Às vezes, dou por mim a contemplá-los, a imaginar as nossas vidas daqui a dez, vinte ou trinta anos e tiro-lhes fotografias.

Tento que a minha memória não se esgote e que armazene todas as recordações que vou colecionando à espera de que, um dia mais tarde, as possa revelar nos meus pensamentos.

Faço preces, baixinho: Intercedo pela saúde e peço muitos dias tranquilos. Imploro para que os homens parem de destruir o mundo, de dividir nações, de extinguir a chama que nos mantém vivos e o sentimento que nos fez florir.

Gostava de ainda acreditar na eternidade. De saber que aqueles rostos, aquelas vozes e aqueles cheiros nunca se iriam desvanecer diante de mim. Ah! Como gostava que me pudessem ver crescer para sempre...
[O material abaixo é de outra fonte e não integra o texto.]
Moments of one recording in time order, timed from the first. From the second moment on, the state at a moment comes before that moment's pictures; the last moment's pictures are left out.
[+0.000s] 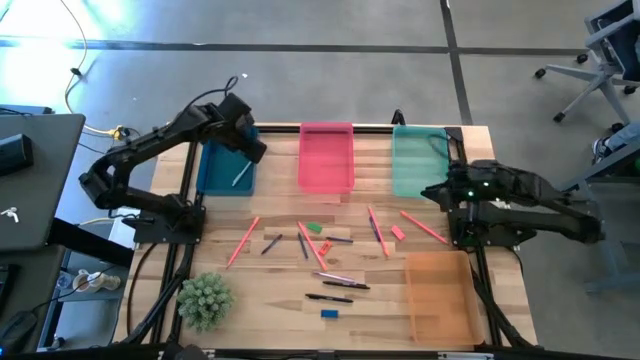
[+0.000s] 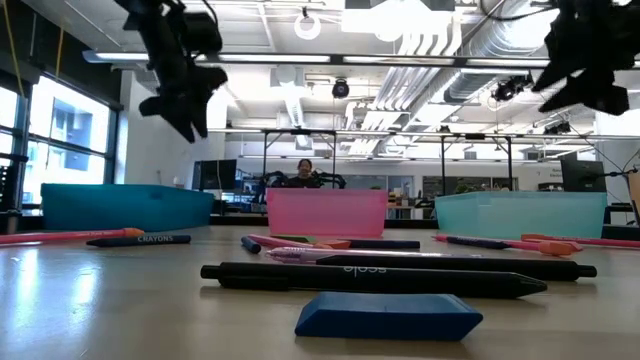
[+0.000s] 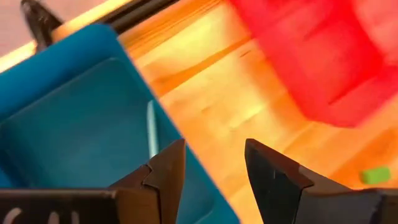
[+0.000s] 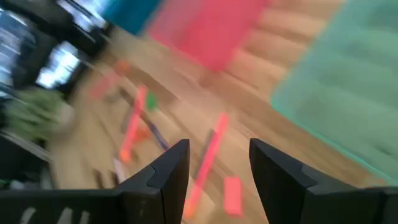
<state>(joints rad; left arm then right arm) 0.89 1.29 1.09 -0.92 0.06 -0.22 -0.25 0.38 0.62 -0.91 0.01 0.78</state>
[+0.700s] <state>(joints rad) 0.55 1.15 1.02 -0.92 0.09 -0.35 -0.23 0.87 0.65 -0.93 -0.04 0.67</state>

Como queria tantas vezes ser tão diferente. Não estar envolta nestes sentimentos contraditórios e saber quem realmente sou.
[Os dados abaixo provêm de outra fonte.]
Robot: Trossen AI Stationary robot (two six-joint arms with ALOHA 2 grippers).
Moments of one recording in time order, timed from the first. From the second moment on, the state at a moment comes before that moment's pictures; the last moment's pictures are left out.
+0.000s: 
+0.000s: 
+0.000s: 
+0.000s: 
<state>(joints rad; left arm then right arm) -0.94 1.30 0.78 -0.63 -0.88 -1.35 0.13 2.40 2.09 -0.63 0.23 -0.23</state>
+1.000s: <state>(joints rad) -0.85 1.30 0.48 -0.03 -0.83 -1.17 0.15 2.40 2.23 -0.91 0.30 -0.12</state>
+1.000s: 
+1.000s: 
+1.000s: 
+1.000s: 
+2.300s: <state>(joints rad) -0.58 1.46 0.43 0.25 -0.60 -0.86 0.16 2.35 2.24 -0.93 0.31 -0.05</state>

Sei que sonho demasiado e estas sensações inversas agravam-se quando somos sonhadores. Para os lunáticos, a frustração é maior e o tempo passa ainda mais depressa. O “mundo inteiro por descobrir” de outrora torna-se maior a cada dia e é, a cada dia, mais difícil de encontrar um lugar que nos cative, um sítio que nos prenda, uma razão que nos faça ficar, uma hipótese entre as inúmeras impossibilidades.

Talvez esta seja a crise dos 20, o retorno de Saturno. A idade na qual começamos a questionar tudo, a apercebermo-nos, de facto, da fragilidade da condição humana e das limitações que lhe são inerentes.
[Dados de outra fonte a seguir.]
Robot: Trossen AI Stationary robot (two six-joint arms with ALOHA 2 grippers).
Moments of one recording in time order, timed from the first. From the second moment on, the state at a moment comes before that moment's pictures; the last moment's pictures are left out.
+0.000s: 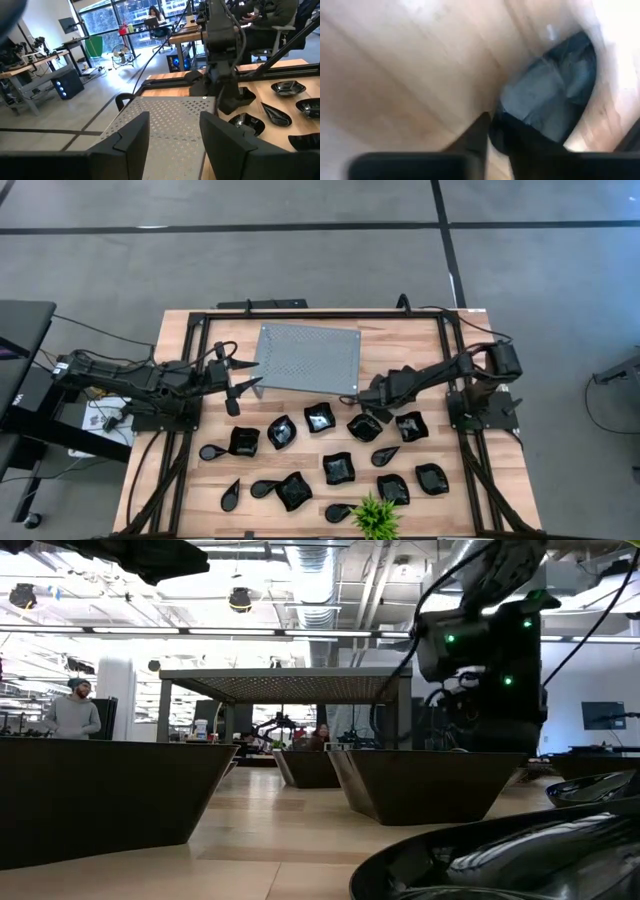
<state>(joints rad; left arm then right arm) -0.21 0.60 0.46 0.06 -0.49 0.22 0.05 1.70 0.89 -0.93 0.37 0.72</state>
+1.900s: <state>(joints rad) -0.21 0.60 0.46 0.07 -0.48 0.13 0.04 1.66 1.47 -0.82 0.52 -0.08</state>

Agora começamos a entender que não somos capazes de tudo, que não somos donos da eternidade, que não temos todo o tempo do mundo.

Começamos a duvidar das nossas escolhas e a lamentar os erros e as oportunidades deixadas no passado. Continuamos a querer ser astronautas, descobrir o espaço e o tempo, saber de onde veio tudo isto, mas prosseguimos sem nos conhecermos. Não sabemos lidar com os problemas, com as desilusões e os dissabores e, no meio do nosso egoísmo, vendamos os nossos próprios olhos.

Deixa de haver tempo para mergulhar na simplicidade, para olhar à volta e deixar de pensar, para nos darmos ao mundo e deixarmos que ele nos abra caminho.

Deixa de existir o único tempo que temos porque andamos à procura de mais. Somos vítimas das ilusões que criamos e detestamos teias de aranha porque, aos poucos, vamos tecendo a nossa própria cerca, perecendo nela.

Tenho 20 anos: 20 anos a menos de algo que ainda tem tudo para ser demais!